THE PROBLEM
Where does the word "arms" occur in the material? Copy each line that has it.

*** Opening INFORMATION SHOWN ***

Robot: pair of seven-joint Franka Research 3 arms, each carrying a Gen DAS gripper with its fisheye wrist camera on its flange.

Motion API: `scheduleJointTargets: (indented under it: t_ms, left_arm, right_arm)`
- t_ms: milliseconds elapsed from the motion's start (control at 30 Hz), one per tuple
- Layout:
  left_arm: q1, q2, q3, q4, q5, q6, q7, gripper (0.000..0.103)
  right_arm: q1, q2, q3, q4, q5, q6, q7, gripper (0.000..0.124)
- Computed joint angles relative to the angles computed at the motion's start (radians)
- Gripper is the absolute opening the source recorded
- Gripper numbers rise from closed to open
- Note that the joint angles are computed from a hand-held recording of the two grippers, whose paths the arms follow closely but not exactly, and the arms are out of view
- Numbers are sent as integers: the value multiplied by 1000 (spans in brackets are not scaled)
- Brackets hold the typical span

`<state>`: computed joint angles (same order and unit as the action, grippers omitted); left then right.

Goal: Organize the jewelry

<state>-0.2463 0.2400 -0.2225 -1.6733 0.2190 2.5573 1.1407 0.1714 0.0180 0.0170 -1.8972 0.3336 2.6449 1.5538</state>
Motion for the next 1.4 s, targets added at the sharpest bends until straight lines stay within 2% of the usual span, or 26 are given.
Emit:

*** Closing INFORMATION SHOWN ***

RESPONSE AREA
Robot: pair of seven-joint Franka Research 3 arms, each carrying a Gen DAS gripper with its fisheye wrist camera on its flange.
- Note that the joint angles are computed from a hand-held recording of the two grippers, whose paths the arms follow closely but not exactly, and the arms are out of view

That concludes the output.